◆ PROBLEM DETAILS: With both ends included, transcribe exactly the records below from their first line to the line that contains "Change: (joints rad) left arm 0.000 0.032".

◆ RECORDS FOR THE TASK:

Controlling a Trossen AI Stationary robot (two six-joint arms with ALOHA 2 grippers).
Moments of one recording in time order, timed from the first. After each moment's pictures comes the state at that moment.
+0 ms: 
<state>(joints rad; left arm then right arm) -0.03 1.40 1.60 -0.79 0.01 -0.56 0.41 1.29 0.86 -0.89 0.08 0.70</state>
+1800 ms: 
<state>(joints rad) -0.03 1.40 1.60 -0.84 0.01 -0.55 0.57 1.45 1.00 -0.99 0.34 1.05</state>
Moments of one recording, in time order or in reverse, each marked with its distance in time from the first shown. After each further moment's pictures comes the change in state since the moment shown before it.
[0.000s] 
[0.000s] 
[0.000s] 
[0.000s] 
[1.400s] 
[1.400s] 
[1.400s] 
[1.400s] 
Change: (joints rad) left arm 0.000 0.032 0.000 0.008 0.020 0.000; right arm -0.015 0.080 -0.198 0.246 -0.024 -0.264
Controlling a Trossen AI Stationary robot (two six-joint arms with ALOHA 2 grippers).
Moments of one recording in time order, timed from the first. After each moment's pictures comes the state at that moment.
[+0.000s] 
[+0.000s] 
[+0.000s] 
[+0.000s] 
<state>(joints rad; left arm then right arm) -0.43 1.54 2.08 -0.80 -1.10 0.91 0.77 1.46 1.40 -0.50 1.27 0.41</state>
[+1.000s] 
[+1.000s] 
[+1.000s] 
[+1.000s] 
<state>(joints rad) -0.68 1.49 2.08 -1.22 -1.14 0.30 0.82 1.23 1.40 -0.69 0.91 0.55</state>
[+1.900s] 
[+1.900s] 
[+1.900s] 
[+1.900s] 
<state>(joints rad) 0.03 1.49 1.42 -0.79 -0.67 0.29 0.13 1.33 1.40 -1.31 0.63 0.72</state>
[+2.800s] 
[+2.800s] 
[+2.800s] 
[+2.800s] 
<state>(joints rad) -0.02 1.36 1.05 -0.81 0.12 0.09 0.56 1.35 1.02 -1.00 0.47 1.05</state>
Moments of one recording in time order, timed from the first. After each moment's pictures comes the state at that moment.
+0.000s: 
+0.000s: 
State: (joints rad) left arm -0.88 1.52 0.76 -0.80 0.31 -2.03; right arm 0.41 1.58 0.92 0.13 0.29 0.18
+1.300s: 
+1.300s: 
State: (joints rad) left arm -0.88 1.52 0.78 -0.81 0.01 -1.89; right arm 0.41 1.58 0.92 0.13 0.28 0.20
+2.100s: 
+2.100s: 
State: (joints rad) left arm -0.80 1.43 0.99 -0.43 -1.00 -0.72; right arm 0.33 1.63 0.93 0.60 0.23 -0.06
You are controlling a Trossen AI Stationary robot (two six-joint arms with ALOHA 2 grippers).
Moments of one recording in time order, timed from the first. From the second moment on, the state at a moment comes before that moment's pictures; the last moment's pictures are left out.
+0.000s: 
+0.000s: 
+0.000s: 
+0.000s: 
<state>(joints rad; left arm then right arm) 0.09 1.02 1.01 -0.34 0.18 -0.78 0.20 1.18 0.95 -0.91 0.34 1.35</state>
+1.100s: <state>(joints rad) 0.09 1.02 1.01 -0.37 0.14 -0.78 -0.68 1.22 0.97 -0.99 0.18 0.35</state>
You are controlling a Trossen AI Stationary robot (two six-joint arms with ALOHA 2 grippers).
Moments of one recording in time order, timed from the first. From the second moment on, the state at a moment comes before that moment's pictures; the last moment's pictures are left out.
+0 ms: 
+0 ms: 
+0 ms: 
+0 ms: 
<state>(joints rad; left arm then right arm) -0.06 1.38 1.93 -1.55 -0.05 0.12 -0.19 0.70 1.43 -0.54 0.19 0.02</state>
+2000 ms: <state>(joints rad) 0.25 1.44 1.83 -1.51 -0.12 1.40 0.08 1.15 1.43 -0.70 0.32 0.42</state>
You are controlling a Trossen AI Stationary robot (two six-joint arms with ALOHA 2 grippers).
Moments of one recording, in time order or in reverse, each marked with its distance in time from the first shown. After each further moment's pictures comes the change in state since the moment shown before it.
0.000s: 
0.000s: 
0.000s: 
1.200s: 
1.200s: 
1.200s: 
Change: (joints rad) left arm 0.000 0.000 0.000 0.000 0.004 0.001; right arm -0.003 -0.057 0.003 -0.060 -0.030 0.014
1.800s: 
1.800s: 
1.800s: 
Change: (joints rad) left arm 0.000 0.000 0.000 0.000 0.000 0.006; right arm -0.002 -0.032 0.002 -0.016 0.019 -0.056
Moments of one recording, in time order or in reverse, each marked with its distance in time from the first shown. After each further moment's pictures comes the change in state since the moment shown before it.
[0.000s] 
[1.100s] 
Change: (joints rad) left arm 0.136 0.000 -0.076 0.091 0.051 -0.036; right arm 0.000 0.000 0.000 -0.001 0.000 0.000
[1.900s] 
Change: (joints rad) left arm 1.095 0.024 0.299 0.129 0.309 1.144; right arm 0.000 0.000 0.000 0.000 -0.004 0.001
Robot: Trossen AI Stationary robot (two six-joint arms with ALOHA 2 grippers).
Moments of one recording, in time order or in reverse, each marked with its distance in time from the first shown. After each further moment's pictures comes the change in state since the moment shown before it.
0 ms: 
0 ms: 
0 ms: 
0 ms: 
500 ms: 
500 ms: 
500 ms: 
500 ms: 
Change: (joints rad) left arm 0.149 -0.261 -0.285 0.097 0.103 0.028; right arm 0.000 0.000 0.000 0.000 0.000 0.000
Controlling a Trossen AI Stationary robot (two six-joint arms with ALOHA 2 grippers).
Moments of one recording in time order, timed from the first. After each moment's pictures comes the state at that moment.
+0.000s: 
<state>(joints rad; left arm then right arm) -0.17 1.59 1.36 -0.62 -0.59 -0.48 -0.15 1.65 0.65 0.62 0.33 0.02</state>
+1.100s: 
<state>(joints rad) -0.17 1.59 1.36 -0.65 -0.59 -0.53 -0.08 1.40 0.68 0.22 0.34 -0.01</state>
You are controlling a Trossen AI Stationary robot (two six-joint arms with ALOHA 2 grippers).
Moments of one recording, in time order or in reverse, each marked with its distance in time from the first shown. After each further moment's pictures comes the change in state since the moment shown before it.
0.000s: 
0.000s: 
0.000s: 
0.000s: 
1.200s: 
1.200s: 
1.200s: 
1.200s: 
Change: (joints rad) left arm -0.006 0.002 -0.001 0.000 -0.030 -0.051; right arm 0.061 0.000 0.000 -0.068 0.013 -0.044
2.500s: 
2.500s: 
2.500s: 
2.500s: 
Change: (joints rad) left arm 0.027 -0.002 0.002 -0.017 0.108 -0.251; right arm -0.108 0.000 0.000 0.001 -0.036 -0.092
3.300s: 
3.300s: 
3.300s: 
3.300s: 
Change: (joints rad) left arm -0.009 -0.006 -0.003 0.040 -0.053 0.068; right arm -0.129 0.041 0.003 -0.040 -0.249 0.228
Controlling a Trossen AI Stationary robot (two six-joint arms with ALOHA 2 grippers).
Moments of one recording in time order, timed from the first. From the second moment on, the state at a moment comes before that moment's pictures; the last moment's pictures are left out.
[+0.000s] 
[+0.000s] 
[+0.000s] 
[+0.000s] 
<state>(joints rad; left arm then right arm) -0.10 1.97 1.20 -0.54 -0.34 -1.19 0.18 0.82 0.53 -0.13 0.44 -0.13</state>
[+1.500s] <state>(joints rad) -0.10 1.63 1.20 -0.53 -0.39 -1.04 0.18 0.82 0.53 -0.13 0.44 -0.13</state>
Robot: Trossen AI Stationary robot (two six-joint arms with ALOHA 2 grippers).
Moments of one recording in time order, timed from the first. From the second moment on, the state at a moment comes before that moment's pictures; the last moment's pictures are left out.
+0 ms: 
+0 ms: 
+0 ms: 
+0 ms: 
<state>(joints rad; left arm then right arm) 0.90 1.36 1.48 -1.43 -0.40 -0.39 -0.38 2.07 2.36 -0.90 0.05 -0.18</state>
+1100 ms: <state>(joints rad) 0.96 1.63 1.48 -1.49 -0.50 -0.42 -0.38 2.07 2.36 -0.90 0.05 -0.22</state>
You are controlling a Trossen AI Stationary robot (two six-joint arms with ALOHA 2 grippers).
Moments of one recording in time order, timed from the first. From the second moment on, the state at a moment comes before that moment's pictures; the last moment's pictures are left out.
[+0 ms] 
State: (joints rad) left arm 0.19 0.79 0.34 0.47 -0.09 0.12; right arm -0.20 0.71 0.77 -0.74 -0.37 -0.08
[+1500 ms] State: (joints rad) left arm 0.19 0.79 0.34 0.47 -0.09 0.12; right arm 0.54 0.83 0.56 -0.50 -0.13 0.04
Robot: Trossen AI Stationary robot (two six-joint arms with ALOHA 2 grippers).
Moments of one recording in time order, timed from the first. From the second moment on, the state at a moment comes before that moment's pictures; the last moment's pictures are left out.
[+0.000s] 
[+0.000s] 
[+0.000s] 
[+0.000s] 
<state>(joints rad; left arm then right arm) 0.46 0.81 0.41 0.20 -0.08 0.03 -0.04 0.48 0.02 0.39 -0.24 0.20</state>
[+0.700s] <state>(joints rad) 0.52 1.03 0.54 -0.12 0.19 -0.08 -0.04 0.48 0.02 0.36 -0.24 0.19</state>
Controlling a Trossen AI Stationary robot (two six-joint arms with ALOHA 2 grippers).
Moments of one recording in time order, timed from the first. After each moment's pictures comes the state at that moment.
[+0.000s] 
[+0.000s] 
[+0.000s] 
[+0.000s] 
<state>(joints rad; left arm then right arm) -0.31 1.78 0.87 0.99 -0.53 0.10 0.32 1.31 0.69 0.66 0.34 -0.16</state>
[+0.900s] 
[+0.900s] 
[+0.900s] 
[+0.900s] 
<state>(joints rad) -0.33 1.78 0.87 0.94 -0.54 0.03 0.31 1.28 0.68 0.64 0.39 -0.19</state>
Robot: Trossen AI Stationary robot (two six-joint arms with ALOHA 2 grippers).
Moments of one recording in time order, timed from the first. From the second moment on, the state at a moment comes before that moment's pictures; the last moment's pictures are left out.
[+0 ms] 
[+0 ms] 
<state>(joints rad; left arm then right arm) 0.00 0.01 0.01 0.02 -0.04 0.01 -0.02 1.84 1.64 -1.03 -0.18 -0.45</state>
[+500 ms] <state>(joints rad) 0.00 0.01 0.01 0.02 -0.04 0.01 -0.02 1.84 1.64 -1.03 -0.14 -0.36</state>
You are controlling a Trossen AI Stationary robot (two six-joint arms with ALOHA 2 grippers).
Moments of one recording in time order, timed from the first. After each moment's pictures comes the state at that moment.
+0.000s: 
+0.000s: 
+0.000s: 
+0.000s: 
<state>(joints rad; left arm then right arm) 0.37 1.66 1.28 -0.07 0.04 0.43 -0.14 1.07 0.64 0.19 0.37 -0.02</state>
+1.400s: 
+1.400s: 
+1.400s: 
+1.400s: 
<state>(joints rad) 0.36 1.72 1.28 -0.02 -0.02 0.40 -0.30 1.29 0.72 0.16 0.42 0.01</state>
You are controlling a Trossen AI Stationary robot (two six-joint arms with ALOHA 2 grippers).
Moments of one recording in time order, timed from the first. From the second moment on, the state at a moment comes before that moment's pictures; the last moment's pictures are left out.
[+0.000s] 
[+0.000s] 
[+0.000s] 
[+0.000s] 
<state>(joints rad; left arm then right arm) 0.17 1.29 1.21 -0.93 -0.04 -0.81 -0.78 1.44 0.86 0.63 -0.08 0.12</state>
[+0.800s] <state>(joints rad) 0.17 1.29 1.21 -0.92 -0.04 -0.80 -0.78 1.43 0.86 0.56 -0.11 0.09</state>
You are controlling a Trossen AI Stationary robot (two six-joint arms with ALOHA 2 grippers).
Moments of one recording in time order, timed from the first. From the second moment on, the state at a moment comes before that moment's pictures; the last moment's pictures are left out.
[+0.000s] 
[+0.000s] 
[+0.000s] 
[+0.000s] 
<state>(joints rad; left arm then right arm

◆ TASK RESPONSE:
Controlling a Trossen AI Stationary robot (two six-joint arms with ALOHA 2 grippers).
Moments of one recording in time order, timed from the first. After each moment's pictures comes the state at that moment.
+0 ms: 
<state>(joints rad; left arm then right arm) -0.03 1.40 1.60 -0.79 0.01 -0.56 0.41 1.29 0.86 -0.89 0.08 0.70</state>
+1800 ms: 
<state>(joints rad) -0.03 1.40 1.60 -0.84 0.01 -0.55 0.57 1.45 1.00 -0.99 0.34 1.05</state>
Moments of one recording, in time order or in reverse, each marked with its distance in time from the first shown. After each further moment's pictures comes the change in state since the moment shown before it.
[0.000s] 
[0.000s] 
[0.000s] 
[0.000s] 
[1.400s] 
[1.400s] 
[1.400s] 
[1.400s] 
Change: (joints rad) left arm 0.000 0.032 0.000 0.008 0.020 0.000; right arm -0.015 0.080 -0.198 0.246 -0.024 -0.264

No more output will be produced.